Would you copy each line of the records that includes the word "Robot"?

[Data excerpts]
▬▬▬
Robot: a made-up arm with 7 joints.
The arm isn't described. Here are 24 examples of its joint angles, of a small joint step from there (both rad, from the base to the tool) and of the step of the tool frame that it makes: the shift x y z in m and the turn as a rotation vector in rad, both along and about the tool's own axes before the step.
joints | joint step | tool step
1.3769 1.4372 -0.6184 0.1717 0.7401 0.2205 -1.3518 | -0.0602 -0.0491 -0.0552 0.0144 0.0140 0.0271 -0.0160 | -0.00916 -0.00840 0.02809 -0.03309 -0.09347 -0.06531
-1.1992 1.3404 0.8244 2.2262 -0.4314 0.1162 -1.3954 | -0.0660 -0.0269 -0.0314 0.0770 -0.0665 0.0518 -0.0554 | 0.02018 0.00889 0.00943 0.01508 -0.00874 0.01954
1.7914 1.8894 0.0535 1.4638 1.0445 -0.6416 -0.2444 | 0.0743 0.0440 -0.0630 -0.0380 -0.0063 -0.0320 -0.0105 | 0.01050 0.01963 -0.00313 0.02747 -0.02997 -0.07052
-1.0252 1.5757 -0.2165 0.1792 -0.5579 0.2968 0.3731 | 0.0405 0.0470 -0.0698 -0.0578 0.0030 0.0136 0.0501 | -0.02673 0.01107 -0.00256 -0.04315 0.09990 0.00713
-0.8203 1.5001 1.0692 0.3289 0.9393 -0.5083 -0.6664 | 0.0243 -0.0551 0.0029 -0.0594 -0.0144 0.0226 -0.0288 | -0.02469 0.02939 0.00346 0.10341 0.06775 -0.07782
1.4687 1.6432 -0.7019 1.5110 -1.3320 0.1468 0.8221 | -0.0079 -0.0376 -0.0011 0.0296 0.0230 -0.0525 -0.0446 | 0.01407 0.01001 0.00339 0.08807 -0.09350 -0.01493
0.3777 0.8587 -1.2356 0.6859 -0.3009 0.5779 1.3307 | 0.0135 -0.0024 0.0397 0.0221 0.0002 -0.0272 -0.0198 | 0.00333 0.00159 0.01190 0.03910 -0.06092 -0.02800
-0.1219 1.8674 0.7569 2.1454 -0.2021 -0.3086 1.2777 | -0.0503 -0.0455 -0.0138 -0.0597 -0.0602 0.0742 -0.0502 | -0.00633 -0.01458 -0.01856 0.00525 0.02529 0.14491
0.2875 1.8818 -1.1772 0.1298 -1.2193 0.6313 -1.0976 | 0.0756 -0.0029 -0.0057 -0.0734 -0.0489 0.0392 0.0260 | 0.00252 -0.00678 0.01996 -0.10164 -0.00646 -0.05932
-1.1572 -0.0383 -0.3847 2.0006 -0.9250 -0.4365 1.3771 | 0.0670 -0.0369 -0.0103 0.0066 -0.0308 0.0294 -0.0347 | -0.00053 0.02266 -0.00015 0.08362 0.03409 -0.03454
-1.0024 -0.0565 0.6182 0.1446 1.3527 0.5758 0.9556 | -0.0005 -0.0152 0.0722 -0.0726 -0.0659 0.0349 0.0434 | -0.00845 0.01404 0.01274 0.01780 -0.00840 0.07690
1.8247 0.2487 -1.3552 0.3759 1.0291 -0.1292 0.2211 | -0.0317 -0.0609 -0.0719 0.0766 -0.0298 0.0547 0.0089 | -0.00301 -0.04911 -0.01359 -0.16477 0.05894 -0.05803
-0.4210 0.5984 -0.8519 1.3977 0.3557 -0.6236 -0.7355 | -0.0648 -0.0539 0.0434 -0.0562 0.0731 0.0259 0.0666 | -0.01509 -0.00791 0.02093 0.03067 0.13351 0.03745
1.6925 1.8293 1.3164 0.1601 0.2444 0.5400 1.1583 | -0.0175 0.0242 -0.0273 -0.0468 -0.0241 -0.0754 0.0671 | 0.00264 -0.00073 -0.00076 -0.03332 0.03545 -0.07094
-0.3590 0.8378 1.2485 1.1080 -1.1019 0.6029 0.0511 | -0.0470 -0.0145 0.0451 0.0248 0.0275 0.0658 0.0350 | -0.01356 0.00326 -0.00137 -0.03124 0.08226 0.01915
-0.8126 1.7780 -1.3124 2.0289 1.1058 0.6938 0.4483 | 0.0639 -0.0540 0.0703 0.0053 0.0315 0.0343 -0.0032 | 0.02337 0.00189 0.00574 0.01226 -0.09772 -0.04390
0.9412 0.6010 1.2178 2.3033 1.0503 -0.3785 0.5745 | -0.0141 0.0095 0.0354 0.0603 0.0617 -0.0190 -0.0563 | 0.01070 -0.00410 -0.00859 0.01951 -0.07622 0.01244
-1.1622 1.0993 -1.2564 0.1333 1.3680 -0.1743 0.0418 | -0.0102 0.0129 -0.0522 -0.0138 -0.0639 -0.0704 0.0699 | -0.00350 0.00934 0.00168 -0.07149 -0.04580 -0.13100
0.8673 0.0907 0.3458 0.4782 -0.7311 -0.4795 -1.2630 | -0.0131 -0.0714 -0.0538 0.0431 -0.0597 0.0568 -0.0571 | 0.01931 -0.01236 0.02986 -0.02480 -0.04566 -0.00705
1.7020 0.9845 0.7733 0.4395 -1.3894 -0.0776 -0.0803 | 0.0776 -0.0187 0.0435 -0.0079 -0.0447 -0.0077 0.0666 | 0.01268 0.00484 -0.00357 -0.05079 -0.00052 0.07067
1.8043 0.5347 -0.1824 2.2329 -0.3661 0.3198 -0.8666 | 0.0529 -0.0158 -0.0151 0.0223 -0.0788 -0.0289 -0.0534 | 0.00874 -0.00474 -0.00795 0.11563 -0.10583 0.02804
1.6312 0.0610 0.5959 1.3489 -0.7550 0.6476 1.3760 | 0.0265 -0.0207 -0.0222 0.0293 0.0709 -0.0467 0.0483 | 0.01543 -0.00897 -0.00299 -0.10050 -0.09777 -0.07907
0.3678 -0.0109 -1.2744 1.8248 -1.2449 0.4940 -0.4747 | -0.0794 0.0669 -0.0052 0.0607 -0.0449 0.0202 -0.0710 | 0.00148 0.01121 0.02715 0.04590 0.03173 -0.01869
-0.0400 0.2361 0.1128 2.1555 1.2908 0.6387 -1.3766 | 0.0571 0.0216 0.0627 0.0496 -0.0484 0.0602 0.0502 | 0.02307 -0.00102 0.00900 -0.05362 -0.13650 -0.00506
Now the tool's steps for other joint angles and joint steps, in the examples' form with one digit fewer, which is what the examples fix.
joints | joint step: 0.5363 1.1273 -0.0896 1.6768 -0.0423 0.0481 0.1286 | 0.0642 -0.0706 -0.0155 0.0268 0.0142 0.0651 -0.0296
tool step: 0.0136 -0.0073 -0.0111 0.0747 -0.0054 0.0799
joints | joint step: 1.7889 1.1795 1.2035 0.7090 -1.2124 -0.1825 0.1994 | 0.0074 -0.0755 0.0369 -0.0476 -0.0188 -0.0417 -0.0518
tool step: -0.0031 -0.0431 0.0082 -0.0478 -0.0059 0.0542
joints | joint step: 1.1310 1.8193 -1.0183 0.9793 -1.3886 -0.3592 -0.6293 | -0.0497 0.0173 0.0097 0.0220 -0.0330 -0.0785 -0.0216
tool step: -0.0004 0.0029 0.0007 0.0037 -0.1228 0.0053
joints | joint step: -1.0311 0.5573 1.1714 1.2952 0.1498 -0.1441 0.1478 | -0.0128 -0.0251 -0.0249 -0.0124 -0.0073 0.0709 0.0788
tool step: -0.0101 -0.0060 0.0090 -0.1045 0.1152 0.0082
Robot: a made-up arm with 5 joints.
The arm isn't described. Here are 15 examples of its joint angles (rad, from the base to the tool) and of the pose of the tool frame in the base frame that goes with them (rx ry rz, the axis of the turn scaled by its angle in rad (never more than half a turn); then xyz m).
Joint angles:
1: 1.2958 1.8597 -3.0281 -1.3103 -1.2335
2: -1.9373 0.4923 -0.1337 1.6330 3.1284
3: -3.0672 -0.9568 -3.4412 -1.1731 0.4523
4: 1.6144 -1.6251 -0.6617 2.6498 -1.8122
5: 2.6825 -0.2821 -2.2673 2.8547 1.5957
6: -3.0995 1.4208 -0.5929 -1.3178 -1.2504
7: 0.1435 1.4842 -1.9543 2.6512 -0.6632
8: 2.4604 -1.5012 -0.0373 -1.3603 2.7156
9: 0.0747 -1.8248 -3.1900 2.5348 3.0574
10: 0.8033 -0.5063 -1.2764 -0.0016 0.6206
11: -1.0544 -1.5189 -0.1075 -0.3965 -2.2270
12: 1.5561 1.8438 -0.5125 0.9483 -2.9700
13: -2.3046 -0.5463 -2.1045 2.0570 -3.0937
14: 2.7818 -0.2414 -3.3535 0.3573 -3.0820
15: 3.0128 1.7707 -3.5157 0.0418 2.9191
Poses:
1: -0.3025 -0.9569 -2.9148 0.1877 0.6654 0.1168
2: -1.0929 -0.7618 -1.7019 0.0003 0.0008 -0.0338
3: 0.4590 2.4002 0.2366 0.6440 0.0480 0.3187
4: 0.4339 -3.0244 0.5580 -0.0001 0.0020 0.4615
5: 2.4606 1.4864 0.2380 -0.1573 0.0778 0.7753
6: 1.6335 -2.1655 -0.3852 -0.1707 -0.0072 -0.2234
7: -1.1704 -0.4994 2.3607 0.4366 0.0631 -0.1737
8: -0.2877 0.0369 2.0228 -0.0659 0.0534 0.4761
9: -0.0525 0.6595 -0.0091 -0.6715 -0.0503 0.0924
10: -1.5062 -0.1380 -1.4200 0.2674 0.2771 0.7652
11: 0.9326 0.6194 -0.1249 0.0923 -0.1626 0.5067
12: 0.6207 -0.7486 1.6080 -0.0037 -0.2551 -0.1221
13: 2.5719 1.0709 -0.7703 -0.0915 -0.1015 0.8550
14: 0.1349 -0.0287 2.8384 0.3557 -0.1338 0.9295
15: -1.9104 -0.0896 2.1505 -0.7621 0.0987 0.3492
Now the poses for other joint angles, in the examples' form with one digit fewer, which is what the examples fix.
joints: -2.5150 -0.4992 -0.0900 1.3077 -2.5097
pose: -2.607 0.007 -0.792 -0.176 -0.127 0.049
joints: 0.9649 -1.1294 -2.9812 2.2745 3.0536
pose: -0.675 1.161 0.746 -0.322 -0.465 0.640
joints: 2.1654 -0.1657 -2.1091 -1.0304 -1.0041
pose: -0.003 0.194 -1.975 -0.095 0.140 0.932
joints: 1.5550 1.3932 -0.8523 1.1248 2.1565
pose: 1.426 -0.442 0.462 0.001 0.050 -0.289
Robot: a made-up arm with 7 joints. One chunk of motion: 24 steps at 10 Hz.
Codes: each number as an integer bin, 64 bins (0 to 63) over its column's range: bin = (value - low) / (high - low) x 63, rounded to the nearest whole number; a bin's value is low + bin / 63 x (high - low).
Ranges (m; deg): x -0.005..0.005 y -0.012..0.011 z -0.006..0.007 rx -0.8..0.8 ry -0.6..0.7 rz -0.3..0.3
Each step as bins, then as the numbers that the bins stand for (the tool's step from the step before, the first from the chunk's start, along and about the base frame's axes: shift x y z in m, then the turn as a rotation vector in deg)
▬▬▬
Problem solution:
Robot: a made-up arm with 7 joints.
Robot: a made-up arm with 5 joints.
Robot: a made-up arm with 7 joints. One chunk of motion: 24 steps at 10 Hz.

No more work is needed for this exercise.